### [TASK GOAL]
Wherever a line in the records contains the word "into", return that line.

─── PROVIDED MATERIAL ───

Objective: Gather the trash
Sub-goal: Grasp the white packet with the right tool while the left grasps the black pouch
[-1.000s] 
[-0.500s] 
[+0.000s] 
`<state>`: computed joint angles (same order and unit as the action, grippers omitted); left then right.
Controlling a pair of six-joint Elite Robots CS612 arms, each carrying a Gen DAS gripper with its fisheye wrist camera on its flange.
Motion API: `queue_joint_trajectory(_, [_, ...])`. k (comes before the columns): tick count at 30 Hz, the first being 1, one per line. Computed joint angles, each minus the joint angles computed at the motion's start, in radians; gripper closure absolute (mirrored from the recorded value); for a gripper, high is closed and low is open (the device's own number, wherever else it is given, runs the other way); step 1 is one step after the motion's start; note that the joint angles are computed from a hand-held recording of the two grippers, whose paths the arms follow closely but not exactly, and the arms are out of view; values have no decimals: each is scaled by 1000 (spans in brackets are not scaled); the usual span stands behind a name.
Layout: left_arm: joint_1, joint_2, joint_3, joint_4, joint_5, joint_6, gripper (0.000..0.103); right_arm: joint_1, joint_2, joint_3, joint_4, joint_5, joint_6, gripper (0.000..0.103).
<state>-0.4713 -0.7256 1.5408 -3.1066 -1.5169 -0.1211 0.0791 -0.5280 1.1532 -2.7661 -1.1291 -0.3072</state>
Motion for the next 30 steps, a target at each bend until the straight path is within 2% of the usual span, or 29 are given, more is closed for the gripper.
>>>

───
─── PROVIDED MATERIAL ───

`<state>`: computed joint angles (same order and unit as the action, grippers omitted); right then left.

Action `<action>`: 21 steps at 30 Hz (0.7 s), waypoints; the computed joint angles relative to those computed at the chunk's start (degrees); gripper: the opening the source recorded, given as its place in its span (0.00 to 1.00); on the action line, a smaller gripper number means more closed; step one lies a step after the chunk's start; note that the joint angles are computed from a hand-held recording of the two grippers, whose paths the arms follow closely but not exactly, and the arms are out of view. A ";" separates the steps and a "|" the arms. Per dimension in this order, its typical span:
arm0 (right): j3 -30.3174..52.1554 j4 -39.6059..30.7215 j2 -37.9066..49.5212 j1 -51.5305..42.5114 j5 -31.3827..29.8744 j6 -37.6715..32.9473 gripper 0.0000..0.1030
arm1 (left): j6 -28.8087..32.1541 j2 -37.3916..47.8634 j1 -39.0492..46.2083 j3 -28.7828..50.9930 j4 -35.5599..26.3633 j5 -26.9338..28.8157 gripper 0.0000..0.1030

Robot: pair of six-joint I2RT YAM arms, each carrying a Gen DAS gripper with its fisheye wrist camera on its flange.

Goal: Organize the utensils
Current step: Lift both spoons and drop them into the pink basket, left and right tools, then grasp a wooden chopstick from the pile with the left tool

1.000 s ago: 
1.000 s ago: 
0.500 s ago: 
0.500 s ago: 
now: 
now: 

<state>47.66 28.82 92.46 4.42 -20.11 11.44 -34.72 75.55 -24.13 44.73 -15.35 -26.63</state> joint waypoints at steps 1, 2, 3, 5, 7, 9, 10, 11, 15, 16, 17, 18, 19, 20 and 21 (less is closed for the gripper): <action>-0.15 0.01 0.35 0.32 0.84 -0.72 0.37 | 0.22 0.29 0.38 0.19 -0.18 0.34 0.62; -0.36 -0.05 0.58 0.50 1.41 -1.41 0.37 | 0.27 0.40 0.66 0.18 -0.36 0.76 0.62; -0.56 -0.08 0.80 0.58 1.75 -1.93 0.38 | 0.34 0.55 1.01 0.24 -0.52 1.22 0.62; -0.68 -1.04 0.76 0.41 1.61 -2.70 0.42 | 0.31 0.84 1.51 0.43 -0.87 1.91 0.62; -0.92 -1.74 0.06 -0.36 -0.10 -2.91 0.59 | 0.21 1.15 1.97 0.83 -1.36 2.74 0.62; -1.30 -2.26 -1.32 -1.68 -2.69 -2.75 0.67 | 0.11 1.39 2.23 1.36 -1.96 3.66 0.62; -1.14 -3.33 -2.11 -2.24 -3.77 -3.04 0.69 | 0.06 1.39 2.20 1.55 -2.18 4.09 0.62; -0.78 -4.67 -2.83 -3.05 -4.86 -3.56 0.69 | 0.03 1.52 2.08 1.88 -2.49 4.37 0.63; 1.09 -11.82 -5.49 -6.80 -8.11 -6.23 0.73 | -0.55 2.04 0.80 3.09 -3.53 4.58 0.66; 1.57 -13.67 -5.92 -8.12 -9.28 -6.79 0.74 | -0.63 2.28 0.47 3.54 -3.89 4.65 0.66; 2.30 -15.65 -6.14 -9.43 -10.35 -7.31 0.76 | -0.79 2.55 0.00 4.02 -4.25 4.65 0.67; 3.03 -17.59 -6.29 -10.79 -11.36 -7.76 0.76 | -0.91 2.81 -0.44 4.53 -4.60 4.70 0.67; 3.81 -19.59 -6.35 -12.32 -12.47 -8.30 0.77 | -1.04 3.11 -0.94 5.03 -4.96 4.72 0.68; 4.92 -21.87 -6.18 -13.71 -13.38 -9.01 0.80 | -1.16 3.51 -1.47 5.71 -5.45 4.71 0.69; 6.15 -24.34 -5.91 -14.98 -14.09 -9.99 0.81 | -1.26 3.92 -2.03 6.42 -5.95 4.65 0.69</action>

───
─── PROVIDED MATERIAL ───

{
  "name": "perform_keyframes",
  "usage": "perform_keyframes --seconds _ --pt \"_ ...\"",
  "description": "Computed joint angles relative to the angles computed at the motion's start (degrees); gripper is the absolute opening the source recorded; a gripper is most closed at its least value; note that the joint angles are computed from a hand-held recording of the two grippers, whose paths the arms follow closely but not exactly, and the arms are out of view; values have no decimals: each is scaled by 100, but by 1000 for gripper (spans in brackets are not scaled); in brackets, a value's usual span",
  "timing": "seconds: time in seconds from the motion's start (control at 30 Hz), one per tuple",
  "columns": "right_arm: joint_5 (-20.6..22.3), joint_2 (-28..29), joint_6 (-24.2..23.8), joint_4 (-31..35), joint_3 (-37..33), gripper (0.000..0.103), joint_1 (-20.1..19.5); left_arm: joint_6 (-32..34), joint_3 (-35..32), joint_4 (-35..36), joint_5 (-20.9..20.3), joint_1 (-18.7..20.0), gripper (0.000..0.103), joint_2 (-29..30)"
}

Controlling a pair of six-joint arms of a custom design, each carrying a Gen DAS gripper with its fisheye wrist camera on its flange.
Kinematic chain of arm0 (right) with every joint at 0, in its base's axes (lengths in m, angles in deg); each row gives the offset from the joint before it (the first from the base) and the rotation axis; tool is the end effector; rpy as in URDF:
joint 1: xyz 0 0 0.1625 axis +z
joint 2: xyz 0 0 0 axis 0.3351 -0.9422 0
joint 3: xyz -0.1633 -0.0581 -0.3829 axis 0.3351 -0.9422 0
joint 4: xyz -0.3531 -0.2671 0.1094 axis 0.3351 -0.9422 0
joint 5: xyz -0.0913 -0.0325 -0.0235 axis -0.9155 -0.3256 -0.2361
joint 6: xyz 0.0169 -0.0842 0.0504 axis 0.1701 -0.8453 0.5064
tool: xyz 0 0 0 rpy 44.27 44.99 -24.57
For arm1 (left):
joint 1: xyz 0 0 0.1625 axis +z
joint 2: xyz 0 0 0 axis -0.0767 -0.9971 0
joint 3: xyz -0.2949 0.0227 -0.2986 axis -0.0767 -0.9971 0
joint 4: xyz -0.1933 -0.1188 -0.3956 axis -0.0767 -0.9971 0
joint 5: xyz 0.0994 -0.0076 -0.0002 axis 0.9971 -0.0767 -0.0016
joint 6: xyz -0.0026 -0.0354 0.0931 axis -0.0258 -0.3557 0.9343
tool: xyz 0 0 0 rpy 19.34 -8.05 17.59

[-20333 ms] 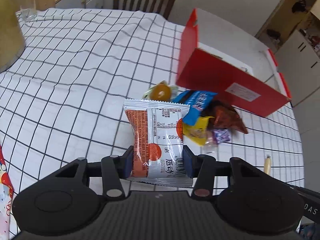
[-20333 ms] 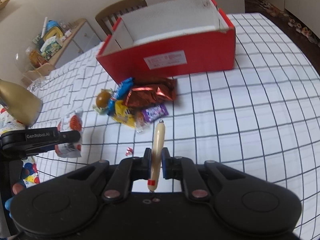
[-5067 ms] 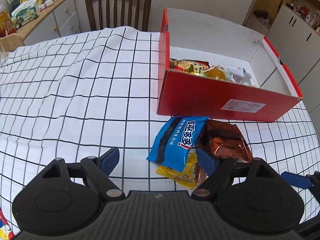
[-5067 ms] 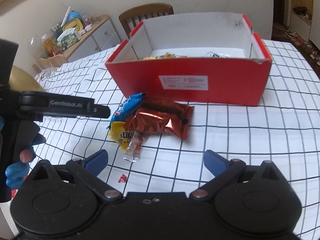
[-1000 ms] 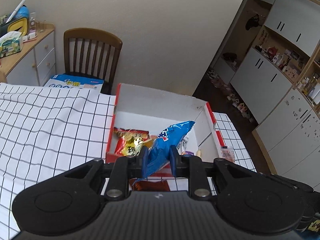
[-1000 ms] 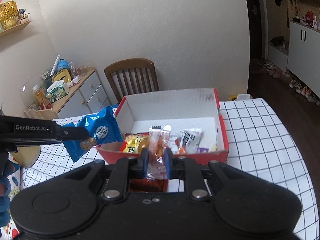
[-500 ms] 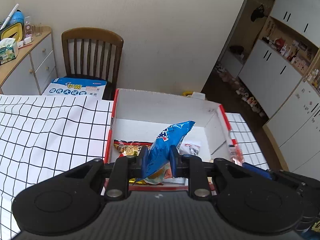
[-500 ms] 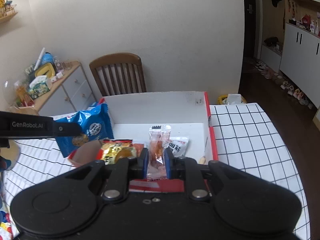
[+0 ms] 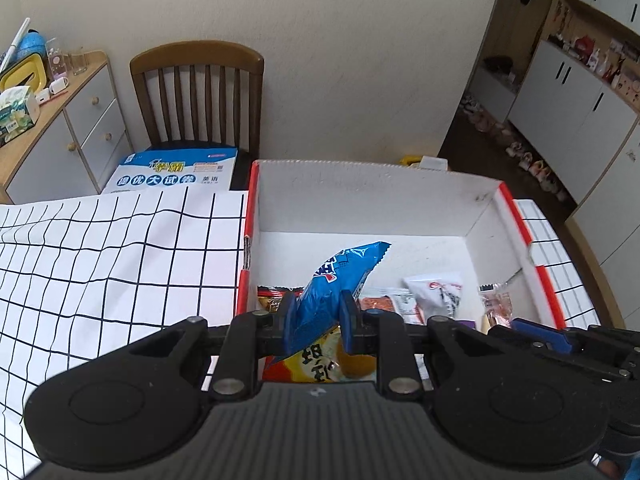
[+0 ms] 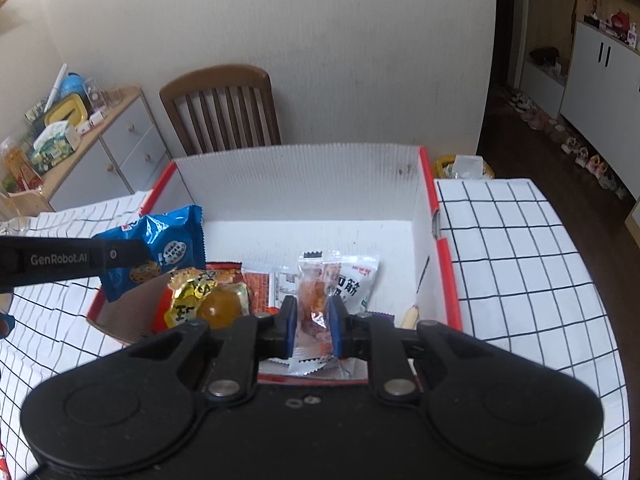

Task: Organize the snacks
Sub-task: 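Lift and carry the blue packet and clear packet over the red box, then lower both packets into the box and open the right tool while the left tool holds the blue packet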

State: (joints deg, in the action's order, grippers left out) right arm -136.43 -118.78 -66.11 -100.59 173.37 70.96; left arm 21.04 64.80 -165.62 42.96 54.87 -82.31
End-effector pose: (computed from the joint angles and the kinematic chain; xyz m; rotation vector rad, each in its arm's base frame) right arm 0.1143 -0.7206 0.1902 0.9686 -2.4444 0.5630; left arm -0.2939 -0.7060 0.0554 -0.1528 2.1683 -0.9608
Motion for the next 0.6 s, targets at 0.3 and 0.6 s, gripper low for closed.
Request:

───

### [WRITTEN RESPONSE]
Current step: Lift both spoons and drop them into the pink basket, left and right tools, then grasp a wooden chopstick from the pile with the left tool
Sub-task: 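Lift and carry the blue packet and clear packet over the red box, then lower both packets into the box and open the right tool while the left tool holds the blue packet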

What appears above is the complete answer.